Produce a copy of every line in the records that holds the string "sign".
________________
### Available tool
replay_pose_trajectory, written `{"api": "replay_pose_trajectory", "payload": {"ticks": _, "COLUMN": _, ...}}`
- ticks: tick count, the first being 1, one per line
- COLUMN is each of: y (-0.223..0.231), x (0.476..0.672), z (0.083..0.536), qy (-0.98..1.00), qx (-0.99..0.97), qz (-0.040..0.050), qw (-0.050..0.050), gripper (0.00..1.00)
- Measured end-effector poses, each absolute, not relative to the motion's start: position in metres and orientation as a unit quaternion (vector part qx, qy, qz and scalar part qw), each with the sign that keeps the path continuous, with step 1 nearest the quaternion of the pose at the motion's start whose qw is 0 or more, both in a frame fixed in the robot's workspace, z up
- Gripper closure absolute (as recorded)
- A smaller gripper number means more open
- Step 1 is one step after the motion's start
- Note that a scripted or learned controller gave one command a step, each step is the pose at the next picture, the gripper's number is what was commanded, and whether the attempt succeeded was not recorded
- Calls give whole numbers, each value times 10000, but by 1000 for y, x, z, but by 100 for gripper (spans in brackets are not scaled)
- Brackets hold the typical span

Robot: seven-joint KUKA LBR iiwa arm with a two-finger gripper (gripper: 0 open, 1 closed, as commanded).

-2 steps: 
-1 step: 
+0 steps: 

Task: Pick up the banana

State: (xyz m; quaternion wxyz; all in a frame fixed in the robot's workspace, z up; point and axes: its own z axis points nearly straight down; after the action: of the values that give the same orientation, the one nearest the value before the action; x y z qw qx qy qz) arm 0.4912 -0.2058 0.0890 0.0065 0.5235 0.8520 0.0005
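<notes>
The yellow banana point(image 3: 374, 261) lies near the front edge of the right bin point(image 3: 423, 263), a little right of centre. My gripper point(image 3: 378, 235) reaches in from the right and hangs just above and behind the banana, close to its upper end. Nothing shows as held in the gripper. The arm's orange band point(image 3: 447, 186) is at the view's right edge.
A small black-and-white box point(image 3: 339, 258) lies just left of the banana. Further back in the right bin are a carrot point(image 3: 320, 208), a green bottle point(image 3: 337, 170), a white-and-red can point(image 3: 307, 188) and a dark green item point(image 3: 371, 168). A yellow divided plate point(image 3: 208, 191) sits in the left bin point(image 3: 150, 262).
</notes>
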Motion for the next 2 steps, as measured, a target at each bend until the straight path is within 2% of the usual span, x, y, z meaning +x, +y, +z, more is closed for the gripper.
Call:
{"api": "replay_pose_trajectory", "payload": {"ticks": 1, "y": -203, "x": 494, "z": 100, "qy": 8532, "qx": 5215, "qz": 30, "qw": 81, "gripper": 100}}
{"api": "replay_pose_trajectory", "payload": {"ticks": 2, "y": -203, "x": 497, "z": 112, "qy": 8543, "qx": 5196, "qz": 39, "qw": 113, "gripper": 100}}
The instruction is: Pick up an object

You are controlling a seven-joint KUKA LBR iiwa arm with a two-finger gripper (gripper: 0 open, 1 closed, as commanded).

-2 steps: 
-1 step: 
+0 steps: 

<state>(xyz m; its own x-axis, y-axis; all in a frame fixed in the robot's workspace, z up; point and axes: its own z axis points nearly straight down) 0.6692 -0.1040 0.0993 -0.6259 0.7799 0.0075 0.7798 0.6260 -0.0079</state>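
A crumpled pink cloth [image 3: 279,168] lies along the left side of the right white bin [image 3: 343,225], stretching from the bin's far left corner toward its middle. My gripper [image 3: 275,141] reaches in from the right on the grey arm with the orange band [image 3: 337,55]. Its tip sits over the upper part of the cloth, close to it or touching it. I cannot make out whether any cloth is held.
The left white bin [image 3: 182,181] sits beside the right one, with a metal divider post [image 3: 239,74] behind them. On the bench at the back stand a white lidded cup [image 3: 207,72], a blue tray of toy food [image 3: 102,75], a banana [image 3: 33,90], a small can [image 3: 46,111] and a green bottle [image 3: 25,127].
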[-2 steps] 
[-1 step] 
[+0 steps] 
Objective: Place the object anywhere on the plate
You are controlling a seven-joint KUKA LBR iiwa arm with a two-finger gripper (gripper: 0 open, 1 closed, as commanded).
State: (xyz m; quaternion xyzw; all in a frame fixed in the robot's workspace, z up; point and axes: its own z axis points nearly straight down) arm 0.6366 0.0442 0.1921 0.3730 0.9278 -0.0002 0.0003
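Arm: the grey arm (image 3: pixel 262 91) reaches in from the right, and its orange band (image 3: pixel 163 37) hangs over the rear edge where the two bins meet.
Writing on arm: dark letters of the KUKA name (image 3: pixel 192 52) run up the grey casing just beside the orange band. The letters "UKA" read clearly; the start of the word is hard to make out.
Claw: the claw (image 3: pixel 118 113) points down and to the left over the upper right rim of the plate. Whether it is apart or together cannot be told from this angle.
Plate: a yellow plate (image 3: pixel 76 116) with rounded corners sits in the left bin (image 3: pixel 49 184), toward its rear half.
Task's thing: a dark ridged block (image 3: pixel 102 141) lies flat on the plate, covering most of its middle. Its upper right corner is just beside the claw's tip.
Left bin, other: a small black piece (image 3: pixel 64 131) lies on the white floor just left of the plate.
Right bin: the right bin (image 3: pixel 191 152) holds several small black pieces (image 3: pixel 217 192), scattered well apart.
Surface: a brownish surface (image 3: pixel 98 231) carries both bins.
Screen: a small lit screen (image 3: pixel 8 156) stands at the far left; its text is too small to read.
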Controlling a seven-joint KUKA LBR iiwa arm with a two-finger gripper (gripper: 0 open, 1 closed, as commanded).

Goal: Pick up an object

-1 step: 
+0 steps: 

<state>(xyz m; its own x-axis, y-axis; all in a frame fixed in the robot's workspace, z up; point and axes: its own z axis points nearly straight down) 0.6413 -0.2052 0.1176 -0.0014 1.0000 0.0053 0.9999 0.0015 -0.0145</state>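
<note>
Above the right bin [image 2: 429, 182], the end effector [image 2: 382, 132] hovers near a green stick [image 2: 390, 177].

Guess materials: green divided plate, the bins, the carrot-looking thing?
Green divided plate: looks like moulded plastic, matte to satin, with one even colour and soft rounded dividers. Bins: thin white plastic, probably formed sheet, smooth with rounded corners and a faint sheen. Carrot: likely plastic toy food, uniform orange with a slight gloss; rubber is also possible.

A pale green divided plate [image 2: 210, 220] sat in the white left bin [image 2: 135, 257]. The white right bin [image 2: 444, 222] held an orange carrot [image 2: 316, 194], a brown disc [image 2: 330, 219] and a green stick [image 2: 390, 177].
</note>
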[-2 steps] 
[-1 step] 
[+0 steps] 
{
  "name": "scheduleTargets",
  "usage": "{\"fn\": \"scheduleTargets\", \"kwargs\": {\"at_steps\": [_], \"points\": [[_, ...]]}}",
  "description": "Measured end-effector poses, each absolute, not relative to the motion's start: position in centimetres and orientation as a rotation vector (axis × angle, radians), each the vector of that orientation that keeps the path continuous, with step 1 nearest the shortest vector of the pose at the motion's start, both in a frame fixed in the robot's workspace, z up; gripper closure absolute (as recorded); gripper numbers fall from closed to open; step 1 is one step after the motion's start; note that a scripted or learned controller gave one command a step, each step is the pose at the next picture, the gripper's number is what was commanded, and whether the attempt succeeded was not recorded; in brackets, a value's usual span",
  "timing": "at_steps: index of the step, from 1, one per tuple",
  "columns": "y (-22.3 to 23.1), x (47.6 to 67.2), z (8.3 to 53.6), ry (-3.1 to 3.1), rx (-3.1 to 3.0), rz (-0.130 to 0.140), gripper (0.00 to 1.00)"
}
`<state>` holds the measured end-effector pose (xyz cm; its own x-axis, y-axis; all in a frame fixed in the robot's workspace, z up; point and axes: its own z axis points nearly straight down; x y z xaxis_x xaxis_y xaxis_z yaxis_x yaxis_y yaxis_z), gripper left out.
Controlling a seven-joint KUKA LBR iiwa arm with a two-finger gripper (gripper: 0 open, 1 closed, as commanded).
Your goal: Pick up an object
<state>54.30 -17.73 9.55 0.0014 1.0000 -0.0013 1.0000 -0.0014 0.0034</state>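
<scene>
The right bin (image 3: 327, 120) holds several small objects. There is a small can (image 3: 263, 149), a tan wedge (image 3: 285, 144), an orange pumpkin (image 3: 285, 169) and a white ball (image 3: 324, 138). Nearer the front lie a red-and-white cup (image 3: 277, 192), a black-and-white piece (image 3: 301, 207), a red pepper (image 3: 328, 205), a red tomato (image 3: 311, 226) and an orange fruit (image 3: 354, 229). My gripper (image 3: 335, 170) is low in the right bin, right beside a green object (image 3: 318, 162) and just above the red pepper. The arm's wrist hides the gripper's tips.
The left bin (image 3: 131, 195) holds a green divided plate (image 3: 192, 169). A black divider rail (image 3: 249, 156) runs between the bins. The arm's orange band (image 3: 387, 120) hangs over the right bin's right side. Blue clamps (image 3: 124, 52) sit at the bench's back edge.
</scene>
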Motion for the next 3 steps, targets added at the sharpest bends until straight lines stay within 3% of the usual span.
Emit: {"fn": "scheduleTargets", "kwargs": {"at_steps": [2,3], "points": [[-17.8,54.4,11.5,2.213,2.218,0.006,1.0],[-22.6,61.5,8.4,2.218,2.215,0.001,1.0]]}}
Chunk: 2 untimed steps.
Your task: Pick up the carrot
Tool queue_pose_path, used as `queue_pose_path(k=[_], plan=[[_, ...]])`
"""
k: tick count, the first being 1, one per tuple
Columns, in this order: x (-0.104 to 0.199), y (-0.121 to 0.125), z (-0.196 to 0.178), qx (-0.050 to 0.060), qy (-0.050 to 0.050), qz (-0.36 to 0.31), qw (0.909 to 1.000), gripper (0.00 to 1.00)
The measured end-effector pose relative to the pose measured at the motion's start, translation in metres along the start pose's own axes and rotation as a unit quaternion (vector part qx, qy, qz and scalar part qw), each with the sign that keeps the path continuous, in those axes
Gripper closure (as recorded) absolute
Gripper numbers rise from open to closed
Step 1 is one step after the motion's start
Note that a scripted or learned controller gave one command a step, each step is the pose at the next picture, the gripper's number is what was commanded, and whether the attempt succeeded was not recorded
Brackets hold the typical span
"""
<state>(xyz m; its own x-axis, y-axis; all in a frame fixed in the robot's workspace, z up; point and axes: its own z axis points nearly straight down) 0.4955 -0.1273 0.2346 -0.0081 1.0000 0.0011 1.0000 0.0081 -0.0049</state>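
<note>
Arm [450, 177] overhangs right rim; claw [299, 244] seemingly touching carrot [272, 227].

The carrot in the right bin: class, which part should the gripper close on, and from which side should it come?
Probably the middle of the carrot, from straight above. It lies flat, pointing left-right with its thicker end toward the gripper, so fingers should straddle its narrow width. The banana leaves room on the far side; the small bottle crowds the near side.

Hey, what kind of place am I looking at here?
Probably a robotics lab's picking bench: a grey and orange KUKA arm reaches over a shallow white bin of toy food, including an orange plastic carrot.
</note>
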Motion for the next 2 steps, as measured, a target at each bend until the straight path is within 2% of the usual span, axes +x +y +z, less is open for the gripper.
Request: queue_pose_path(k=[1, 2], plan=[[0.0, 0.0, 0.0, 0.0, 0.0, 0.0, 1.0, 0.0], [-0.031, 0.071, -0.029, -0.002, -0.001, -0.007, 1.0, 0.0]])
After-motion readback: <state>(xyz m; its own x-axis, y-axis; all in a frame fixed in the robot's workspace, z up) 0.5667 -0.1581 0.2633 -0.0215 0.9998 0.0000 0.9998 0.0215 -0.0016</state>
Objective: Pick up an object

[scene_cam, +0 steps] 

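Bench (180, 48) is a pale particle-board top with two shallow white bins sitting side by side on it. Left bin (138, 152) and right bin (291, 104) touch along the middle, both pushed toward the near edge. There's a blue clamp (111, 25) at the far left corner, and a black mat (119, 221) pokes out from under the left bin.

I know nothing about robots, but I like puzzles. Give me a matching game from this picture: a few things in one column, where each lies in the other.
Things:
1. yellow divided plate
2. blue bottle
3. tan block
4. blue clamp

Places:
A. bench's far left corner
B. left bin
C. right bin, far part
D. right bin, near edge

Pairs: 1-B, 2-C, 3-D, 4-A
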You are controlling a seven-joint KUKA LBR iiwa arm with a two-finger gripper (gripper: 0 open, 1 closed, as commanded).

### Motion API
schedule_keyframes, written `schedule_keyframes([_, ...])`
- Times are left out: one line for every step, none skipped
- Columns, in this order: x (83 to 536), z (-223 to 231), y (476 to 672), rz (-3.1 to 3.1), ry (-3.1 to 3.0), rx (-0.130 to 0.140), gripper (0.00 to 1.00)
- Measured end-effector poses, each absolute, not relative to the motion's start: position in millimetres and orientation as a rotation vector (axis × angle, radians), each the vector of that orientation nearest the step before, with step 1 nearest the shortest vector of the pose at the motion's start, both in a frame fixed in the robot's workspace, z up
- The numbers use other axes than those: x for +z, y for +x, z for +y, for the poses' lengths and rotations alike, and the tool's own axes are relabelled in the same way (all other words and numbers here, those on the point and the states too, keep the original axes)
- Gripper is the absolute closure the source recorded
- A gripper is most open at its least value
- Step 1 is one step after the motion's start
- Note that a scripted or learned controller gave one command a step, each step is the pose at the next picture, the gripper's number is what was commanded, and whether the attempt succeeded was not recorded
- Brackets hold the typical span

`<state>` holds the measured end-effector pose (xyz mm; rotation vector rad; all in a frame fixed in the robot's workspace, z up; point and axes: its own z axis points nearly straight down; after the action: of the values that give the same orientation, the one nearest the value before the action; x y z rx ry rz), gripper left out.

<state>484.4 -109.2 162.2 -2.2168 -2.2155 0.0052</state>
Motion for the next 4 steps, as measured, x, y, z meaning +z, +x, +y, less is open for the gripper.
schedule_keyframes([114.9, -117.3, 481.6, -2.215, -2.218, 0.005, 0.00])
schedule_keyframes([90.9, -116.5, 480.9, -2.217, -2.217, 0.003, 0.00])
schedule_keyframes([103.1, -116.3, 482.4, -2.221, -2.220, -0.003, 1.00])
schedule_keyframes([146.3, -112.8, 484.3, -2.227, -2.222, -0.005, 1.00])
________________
§ **Answer below**:
- Measured end-effector poses, each absolute, not relative to the motion's start: position in metres and orientation as a unit quaternion (vector part qx, qy, qz and scalar part qw), each with the sign that keeps the path continuous, with step 1 nearest the quaternion of the pose at the motion's start whose qw is 0 or more, both in a frame fixed in the robot's workspace, z up
The measured end-effector pose relative to the pose measured at the motion's start, translation in metres along the start pose's own axes and rotation as a unit quaternion (vector part qx, qy, qz and scalar part qw), each with the sign that keeps the path continuous, in those axes

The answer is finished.